**REQUIRED WORK**
Could you print all the entries exactly?

**AVAILABLE RECORDS**
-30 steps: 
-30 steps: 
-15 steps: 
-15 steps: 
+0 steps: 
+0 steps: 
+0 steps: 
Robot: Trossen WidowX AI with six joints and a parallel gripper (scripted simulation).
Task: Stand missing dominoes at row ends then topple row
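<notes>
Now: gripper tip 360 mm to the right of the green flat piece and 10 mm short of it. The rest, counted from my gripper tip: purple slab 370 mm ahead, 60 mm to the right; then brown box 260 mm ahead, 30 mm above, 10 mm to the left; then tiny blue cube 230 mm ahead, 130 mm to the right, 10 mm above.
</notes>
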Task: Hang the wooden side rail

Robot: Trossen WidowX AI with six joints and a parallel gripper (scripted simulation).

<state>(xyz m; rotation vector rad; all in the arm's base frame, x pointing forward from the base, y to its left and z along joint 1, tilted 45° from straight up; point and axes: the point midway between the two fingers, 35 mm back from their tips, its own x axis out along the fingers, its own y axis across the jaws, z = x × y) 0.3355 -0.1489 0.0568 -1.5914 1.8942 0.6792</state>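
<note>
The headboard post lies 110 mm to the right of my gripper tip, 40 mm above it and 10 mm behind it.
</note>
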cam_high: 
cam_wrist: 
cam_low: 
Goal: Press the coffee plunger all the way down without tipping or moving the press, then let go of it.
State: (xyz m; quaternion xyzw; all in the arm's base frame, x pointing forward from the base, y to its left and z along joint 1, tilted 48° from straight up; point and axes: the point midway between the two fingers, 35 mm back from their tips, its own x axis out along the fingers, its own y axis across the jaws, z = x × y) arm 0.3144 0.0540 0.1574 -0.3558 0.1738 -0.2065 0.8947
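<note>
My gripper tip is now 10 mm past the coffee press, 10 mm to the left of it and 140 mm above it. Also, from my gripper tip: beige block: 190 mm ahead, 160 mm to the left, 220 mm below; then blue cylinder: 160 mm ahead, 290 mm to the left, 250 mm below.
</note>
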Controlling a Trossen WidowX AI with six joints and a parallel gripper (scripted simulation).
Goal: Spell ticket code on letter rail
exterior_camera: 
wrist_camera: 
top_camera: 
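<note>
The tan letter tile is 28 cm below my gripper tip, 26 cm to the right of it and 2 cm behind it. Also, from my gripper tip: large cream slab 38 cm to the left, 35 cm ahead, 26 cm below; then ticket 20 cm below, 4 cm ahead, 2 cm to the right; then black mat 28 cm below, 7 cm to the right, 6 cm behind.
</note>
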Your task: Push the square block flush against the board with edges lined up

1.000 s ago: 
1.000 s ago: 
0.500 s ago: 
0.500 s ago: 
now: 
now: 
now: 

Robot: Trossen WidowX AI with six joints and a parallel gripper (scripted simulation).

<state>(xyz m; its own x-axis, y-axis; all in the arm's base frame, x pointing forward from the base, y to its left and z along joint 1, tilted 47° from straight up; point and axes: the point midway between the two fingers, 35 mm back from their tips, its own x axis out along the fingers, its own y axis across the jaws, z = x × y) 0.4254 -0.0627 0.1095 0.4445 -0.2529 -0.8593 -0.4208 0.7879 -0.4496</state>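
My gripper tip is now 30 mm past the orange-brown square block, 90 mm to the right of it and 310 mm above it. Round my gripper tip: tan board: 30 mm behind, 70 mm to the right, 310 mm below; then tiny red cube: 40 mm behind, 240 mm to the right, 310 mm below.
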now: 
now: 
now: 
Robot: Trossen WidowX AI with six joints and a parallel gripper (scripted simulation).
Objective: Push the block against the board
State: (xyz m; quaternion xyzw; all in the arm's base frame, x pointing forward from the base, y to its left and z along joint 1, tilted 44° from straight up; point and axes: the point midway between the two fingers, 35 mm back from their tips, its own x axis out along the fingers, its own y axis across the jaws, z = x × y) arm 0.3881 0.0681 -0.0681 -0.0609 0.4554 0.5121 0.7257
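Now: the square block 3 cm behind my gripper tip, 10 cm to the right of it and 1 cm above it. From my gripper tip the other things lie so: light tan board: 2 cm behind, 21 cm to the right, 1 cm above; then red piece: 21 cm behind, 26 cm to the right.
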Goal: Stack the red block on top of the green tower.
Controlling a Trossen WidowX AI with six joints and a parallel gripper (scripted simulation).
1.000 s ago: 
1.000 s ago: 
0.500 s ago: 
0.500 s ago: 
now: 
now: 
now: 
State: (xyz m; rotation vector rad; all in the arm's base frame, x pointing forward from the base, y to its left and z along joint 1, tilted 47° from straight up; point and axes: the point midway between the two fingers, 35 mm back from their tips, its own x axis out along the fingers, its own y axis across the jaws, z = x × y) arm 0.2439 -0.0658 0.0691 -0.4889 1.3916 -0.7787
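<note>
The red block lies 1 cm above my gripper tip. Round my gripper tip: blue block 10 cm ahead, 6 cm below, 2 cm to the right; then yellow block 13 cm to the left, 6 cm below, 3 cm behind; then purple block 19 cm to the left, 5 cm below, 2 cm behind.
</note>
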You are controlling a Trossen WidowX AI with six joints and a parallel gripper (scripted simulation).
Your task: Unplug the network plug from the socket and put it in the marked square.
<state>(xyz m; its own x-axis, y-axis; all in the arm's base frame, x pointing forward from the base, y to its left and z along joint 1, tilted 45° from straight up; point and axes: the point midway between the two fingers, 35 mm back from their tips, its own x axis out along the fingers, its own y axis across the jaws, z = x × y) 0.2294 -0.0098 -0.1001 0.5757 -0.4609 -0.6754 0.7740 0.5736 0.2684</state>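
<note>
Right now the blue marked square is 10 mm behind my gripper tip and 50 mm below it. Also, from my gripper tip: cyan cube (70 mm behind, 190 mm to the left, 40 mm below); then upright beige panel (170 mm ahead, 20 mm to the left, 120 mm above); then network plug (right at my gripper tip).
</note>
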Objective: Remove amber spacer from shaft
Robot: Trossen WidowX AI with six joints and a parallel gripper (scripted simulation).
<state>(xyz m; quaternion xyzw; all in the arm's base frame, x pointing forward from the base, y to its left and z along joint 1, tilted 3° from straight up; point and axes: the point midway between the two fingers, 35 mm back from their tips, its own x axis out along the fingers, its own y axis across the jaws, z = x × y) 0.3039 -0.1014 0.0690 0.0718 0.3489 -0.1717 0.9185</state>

**RESULT FOR THIS TASK**
-30 steps: 
-30 steps: 
-15 steps: 
-15 steps: 
+0 steps: 
+0 steps: 
+0 steps: 
Robot: Trossen WidowX AI with six joints and a parallel gripper (scripted simulation).
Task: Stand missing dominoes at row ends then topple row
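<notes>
Now: gripper tip 360 mm to the right of the green flat piece and 10 mm short of it. The rest, counted from my gripper tip: purple slab 370 mm ahead, 60 mm to the right; then brown box 260 mm ahead, 30 mm above, 10 mm to the left; then tiny blue cube 230 mm ahead, 130 mm to the right, 10 mm above.
</notes>
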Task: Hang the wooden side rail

Robot: Trossen WidowX AI with six joints and a parallel gripper (scripted simulation).

<state>(xyz m; rotation vector rad; all in the arm's base frame, x pointing forward from the base, y to its left and z along joint 1, tilted 45° from straight up; point and axes: the point midway between the two fingers, 35 mm back from their tips, its own x axis out along the fingers, its own y axis across the jaws, z = x × y) 0.3355 -0.1489 0.0568 -1.5914 1.8942 0.6792</state>
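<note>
The headboard post lies 110 mm to the right of my gripper tip, 40 mm above it and 10 mm behind it.
</note>
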cam_high: 
cam_wrist: 
cam_low: 
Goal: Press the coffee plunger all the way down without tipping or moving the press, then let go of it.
State: (xyz m; quaternion xyzw; all in the arm's base frame, x pointing forward from the base, y to its left and z along joint 1, tilted 48° from straight up; point and axes: the point midway between the two fingers, 35 mm back from their tips, its own x axis out along the fingers, its own y axis across the jaws, z = x × y) arm 0.3144 0.0540 0.1574 -0.3558 0.1738 -0.2065 0.8947
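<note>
My gripper tip is now 10 mm past the coffee press, 10 mm to the left of it and 140 mm above it. Also, from my gripper tip: beige block: 190 mm ahead, 160 mm to the left, 220 mm below; then blue cylinder: 160 mm ahead, 290 mm to the left, 250 mm below.
</note>
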Controlling a Trossen WidowX AI with six joints and a parallel gripper (scripted simulation).
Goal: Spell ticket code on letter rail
exterior_camera: 
wrist_camera: 
top_camera: 
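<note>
The tan letter tile is 28 cm below my gripper tip, 26 cm to the right of it and 2 cm behind it. Also, from my gripper tip: large cream slab 38 cm to the left, 35 cm ahead, 26 cm below; then ticket 20 cm below, 4 cm ahead, 2 cm to the right; then black mat 28 cm below, 7 cm to the right, 6 cm behind.
</note>
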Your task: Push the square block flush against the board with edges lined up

1.000 s ago: 
1.000 s ago: 
0.500 s ago: 
0.500 s ago: 
now: 
now: 
now: 

Robot: Trossen WidowX AI with six joints and a parallel gripper (scripted simulation).

<state>(xyz m; its own x-axis, y-axis; all in the arm's base frame, x pointing forward from the base, y to its left and z along joint 1, tilted 47° from straight up; point and axes: the point midway between the two fingers, 35 mm back from their tips, its own x axis out along the fingers, its own y axis across the jaws, z = x × y) 0.4254 -0.0627 0.1095 0.4445 -0.2529 -0.8593 -0.4208 0.7879 -0.4496</state>
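My gripper tip is now 30 mm past the orange-brown square block, 90 mm to the right of it and 310 mm above it. Round my gripper tip: tan board: 30 mm behind, 70 mm to the right, 310 mm below; then tiny red cube: 40 mm behind, 240 mm to the right, 310 mm below.
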now: 
now: 
now: 
Robot: Trossen WidowX AI with six joints and a parallel gripper (scripted simulation).
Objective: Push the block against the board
State: (xyz m; quaternion xyzw; all in the arm's base frame, x pointing forward from the base, y to its left and z along joint 1, tilted 44° from straight up; point and axes: the point midway between the two fingers, 35 mm back from their tips, its own x axis out along the fingers, its own y axis across the jaws, z = x × y) arm 0.3881 0.0681 -0.0681 -0.0609 0.4554 0.5121 0.7257
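Now: the square block 3 cm behind my gripper tip, 10 cm to the right of it and 1 cm above it. From my gripper tip the other things lie so: light tan board: 2 cm behind, 21 cm to the right, 1 cm above; then red piece: 21 cm behind, 26 cm to the right.
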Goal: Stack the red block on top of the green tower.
Controlling a Trossen WidowX AI with six joints and a parallel gripper (scripted simulation).
1.000 s ago: 
1.000 s ago: 
0.500 s ago: 
0.500 s ago: 
now: 
now: 
now: 
State: (xyz m; rotation vector rad; all in the arm's base frame, x pointing forward from the base, y to its left and z along joint 1, tilted 47° from straight up; point and axes: the point midway between the two fingers, 35 mm back from their tips, its own x axis out along the fingers, its own y axis across the jaws, z = x × y) arm 0.2439 -0.0658 0.0691 -0.4889 1.3916 -0.7787
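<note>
The red block lies 1 cm above my gripper tip. Round my gripper tip: blue block 10 cm ahead, 6 cm below, 2 cm to the right; then yellow block 13 cm to the left, 6 cm below, 3 cm behind; then purple block 19 cm to the left, 5 cm below, 2 cm behind.
</note>
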You are controlling a Trossen WidowX AI with six joints and a parallel gripper (scripted simulation).
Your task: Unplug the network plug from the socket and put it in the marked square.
<state>(xyz m; its own x-axis, y-axis; all in the arm's base frame, x pointing forward from the base, y to its left and z along joint 1, tilted 45° from straight up; point and axes: the point midway between the two fingers, 35 mm back from their tips, its own x axis out along the fingers, its own y axis across the jaws, z = x × y) 0.2294 -0.0098 -0.1001 0.5757 -0.4609 -0.6754 0.7740 0.5736 0.2684</state>
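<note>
Right now the blue marked square is 10 mm behind my gripper tip and 50 mm below it. Also, from my gripper tip: cyan cube (70 mm behind, 190 mm to the left, 40 mm below); then upright beige panel (170 mm ahead, 20 mm to the left, 120 mm above); then network plug (right at my gripper tip).
</note>
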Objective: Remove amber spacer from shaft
Robot: Trossen WidowX AI with six joints and a parallel gripper (scripted simulation).
<state>(xyz m; quaternion xyzw; all in the arm's base frame, x pointing forward from the base, y to its left and z along joint 1, tilted 3° from straight up; point and axes: the point midway between the two fingers, 35 mm back from their tips, its own x axis out along the fingers, its own y axis across the jaws, z = x × y) 0.3039 -0.1014 0.0690 0.0718 0.3489 -0.1717 0.9185</state>

The work on the exercise is done.